Over-harvesting (>50% of volume) reduces the inoculum too severely, extending lag time and increasing contamination vulnerability. Under-harvesting (<20%) allows density to build toward stationary phase.

Harvest frequency

Under optimal conditions (30–35°C, 100–200 µmol/m²/s light intensity, pH 9.5–10.2, adequate nutrients):

  • Summer, optimal temperature:Harvest every 3–4 days. The culture rebuilds to target density quickly.
  • Cooler conditions (25–28°C):Harvest every 5–7 days. Growth rate is lower; the culture takes longer to rebuild.
  • Sub-optimal (below 25°C):Harvest every 7–10 days.
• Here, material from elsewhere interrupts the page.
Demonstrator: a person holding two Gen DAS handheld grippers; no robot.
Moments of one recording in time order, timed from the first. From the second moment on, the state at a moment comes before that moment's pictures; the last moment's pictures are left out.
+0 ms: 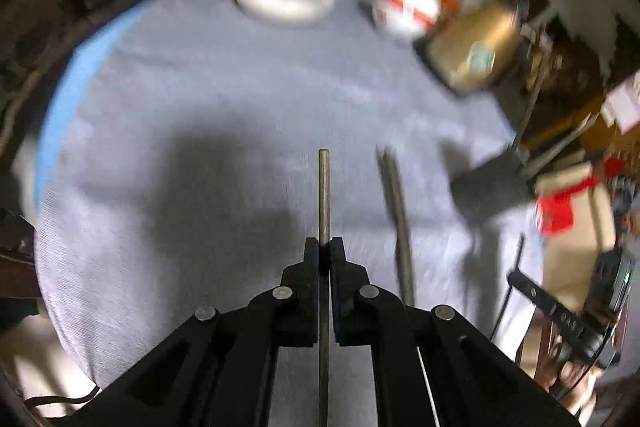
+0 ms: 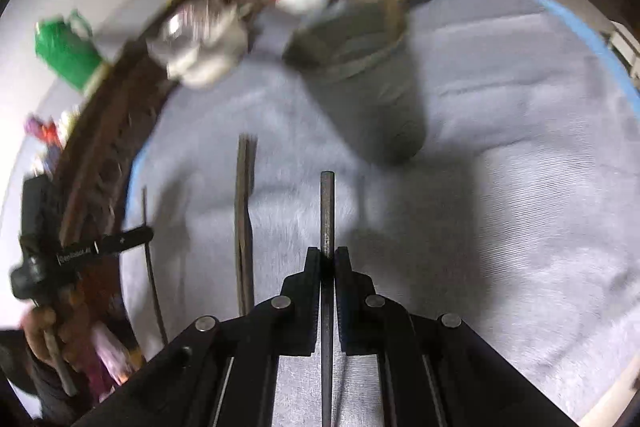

Don’t harvest more frequently than growth allows — monitor density, not calendar.

Weekly yield calculations

For a 20-litre home culture under good conditions:

  • At 3 g/L, harvest 30% = 6L containing approximately 18g wet-weight dry equivalent
  • Harvesting every 4 days: approximately 1.75 harvests/week × 18 g = ~31 g dry spirulina/week
  • At 5 g/day personal dose, this covers 6 days of personal use from a single 20L culture
  • For higher yield (2–3× personal dose, surplus, or sharing): scale to 40–60L total culture volume

These are idealised estimates. Real-world yields are typically 60–80% of maximum due to suboptimal temperature periods, harvesting variability, and seasonal light changes.

Indicators that harvest timing is off

  • Culture turning pale or yellowish-green:Overcrowding — cells at the bottom are light-starved, reducing phycocyanin synthesis. Harvest immediately and reduce density.
  • pH persistently above 10.8 during daytime:Dense culture consuming all available CO₂ — harvest to reduce density, add bicarbonate, and increase CO₂ supply or agitation.
  • Green film on culture container walls:Different algae species establishing — contamination risk from lowered alkalinity. Correct pH first; if contamination is established, a partial or full culture replacement may be needed.
  • Culture not recovering to target density within expected time:Nutrient depletion (add fresh media), temperature too low (check heating), or pH crash (check and correct).

Scheduling with life

For most home growers, strict every-3-day harvesting is impractical. Practical approaches:

  • Weekly harvest: acceptable if keeping culture density moderate (2–3 g/L) — cultures at lower density grow more slowly, reducing the urgency of the harvest schedule
  • Planned absence: reduce temperature and light to “maintenance mode” (20–25°C, low light) before a 1–2 week absence — the culture survives but doesn’t need harvesting. Resume full conditions on return.
  • Harvest journal: a simple log (date, volume harvested, density estimate, temperature) helps calibrate your specific setup over time — the first 3 months are learning the rhythm of your culture.